Plymouth house prices could be about to boom, say experts
04-01-2015
By Plymouth Herald
HOMES in Plymouth are set to become less affordable as the city faces rising property prices, according to experts.
The warning comes as new figures show cities in the South West are among the UK’s top ten most unaffordable places to buy a home, new research shows.
The cost of a typical city home is at its most unaffordable level since 2009 as buyers face stretching their wages even further to keep up with rising property prices, a report has found.
On average the cost is now 6.1 times gross average local earnings, up from a multiple of 5.8 just a year ago, Lloyds Bank found.
The level remains below the peak of the housing boom in 2008, when the average property cost 7.2 times earnings, but the trend is upward.
Truro was rated the eight priciest with homes 8.61 times average local wages with Exeter not far behind in tenth place, with a multiple of 8.04.
Devon estate agent Richard Copus, spokesman for the National Association of Estate Agents in the South West, said Plymouth was also set to join the list as urban regeneration sent prices upwards.
“Homes in Plymouth have been going up over the last couple of years as it goes through regeneration,” he added.
“It has been down for so many years but is becoming much more popular and also less affordable.”
Lloyds made Oxford the nation’s least affordable city, with the average house price standing at £361,469, almost 11 times the local wage.

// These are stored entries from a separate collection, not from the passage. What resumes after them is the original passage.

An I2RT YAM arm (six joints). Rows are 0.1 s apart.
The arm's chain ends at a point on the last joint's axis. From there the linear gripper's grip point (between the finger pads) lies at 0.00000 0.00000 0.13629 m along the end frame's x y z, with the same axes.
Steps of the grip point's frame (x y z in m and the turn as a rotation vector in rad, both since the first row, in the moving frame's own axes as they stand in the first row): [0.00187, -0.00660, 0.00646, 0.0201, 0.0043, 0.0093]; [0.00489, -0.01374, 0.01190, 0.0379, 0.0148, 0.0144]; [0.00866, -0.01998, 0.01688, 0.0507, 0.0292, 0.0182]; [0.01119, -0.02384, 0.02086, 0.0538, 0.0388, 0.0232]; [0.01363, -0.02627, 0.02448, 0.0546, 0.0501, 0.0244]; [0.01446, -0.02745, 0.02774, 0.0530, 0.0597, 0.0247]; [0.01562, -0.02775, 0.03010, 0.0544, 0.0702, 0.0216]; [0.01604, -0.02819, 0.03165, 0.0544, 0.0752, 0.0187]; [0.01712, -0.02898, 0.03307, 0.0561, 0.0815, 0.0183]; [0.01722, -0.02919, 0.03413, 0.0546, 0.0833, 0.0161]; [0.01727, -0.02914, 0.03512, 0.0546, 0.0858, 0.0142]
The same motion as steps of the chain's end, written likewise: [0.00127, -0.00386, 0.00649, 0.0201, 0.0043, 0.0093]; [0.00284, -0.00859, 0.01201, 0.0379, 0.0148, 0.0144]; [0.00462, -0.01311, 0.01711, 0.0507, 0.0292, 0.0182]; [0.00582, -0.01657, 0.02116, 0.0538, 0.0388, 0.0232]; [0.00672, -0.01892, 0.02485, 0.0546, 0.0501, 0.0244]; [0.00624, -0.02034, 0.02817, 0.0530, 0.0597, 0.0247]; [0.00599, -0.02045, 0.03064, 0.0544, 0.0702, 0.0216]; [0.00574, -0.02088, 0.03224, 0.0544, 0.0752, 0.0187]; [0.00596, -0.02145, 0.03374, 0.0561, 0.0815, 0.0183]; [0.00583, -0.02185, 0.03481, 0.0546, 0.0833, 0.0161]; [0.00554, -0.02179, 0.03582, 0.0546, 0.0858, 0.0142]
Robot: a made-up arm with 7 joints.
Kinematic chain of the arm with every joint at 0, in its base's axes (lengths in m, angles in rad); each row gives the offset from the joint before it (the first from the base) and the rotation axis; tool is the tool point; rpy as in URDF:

Winchester, Cambridge, Chichester and Brighton and Hove completed the top five least, followed by Bath and Greater London. In Winchester and Cambridge, homes cost around 10 times local earnings, while in Chichester and Brighton and Hove they cost more than nine times earnings.
Greater London comes not far behind, with a home there costing around 8.75 times average earnings in the capital.
With an average price of £158,645, Stirling remains the UK’s most affordable city, with a property there costing around 3.9 times gross average annual earnings, according to Lloyds’ Affordable Cities Review.
Andy Hulme, Lloyds Bank mortgages director, said: “House price rises in the past two years have resulted in a deterioration in home affordability in the majority of UK cities, and generally widening the north/south affordability divide as the market has been strongest in the south.
“The UK’s most successful cities economically have tended to see the strongest property price rises.
“Aberdeen, the country’s oil and gas capital, has recorded the biggest gains over the past decade whilst London has been the top performer during the economic recovery.”